When was the last time you funded an idea because the name felt cutting-edge rather than the evidence? We fall for it ever so often i.e., the masked-man fallacy. Just rename a dusty “Legacy System Upgrade” to “Quantum-Ready Core,” and watch the signatures flow. Same code, shinier mask. Meanwhile a modest-looking “Process Tidy-Up” gasps for airtime, though its ROI glows.


Would you consider some reflective questions e.g., which projects survive on brand halo instead of hard data? Strip logos, anonymise authors, and ask: Would I still approve this if I had no clue who built it? Or the language trap: how many initiatives are “digital transformation” in marketing decks but plain “core plumbing” in the server room, and yet treated as two budgets?


Leibniz smile, because the masked man thrives on unchallenged vocabulary. One way of ripping of the mask is by backing every decision with measurable attributes (cost to deliver, resilience gained, risks burned down) nothing your brand manager can Photoshop.


As executives we frequently need to dust off the question of how many million-rand bets in our pipeline are really wagers on adjectives?
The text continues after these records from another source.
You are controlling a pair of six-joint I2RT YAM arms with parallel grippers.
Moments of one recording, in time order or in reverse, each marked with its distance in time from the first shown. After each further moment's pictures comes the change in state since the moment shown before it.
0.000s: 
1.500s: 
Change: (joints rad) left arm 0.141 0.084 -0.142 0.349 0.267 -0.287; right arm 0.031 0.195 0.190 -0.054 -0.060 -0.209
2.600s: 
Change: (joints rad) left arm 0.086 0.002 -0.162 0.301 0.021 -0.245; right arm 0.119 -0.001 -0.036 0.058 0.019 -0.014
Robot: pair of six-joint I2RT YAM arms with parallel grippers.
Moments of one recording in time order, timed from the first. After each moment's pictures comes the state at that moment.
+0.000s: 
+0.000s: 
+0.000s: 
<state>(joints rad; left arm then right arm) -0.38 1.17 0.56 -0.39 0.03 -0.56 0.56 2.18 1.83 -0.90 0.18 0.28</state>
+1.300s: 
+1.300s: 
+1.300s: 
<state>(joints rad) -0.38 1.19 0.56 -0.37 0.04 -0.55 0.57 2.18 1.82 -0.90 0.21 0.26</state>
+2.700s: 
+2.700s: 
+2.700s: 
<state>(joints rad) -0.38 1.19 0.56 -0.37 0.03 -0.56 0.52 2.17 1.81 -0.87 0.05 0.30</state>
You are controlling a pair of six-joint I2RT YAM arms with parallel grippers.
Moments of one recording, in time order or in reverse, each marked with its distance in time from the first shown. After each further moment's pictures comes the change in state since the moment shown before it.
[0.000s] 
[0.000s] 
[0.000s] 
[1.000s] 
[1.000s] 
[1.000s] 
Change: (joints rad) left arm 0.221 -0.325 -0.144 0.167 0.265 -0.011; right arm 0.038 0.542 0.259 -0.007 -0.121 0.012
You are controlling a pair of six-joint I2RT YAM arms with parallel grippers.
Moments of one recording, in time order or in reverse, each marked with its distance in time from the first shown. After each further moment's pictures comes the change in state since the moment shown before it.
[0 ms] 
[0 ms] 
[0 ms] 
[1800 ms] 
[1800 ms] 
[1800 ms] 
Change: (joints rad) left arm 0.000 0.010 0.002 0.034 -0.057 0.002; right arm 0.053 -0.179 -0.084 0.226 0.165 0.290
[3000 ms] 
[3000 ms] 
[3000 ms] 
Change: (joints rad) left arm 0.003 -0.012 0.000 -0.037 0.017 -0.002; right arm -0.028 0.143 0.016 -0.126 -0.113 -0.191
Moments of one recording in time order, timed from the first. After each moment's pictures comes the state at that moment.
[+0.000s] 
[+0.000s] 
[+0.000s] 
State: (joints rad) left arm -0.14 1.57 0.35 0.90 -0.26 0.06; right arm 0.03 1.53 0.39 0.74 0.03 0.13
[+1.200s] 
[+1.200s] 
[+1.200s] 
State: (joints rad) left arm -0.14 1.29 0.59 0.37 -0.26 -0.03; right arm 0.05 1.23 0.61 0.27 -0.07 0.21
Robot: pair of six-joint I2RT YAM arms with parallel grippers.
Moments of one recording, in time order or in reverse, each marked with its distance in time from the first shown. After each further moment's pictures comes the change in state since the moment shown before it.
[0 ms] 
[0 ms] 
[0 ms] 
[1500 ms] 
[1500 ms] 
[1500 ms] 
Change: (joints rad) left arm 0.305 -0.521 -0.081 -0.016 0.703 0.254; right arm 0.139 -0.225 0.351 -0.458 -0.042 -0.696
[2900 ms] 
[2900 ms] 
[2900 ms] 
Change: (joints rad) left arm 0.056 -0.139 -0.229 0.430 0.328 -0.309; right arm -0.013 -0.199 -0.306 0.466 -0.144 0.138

And perhaps, if we unmask the work, one might discover the quiet superstar already hidden in plain sight.

Dear Executive, allow me to introduce you to Cipolla’s ‘stupidity’

Cipolla offered five “laws” that explain why stupidity is a systemic force in human conduct themselves. Question: What if tomorrow’s board pack misbehaves because people do?


Carlo Cipolla’s “laws of stupidity” insist that value-destroyers lurk in every meeting, outnumbering your instincts. His First Law: we always undervalue that headcount. His Fourth: we’ll repeat the error next quarter. The result? Projects that burn both shareholder equity and team morale while enriching no one, yet we still call them “strategic bets.”
What proposals are on your agenda? Which proposals presume rational actors once the lights dim? Who’s counting on goodwill instead of guardrails? Before you sign shouldn’t you ask  “If this implodes in twelve months, what killed it?” If the room falls silent, you ought to hear alarm bells. Have you considered trip-wires, tied to cash burn and not heroics or excuses?


Do you have at least one empowered Sceptic whose KPI is to break the idea before reality does. Titles don’t immunise; dissent is cheap insurance.


And your culture? When was the last time someone told you, “This plan is foolish,” and kept their bonus? If that feels unlikely, consider the possibility that you’ve designed an echo chamber where Cipolla’s laws run free.
If systemic stupidity is a statistical certainty, is your organisation engineered to catch it early or to politely fund it?